• **Supplied data**:
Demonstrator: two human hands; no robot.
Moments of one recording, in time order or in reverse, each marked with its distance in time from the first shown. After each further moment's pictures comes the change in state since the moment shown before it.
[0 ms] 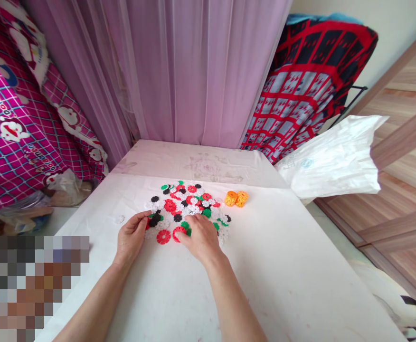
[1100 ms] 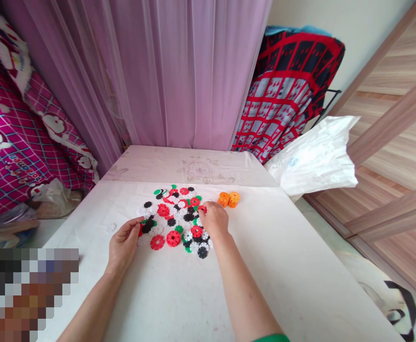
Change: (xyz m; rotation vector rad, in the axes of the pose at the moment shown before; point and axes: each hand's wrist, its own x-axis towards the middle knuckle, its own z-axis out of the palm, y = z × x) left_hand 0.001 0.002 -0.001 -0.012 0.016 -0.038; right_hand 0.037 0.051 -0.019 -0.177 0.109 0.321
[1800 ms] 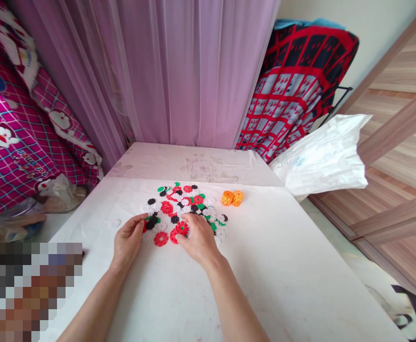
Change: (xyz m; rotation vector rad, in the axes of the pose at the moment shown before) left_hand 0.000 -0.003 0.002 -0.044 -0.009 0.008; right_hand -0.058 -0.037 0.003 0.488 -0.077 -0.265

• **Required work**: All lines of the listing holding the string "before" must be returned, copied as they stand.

• **Completed exercise**:
Moments of one recording, in time order or in reverse, each marked with its distance in time from the first shown. After each further moment's pictures comes the change in state since the moment shown before it.
Change: (xyz m; rotation vector rad, in the axes of the pose at the moment shown before; point and axes: each hand's wrist, its own x-axis towards the middle knuckle, its own z-axis out of the palm, y = z × x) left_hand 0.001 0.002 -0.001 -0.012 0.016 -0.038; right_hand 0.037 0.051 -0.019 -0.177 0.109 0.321
Change: (xyz m; rotation vector rad, in the axes of the pose at the moment shown before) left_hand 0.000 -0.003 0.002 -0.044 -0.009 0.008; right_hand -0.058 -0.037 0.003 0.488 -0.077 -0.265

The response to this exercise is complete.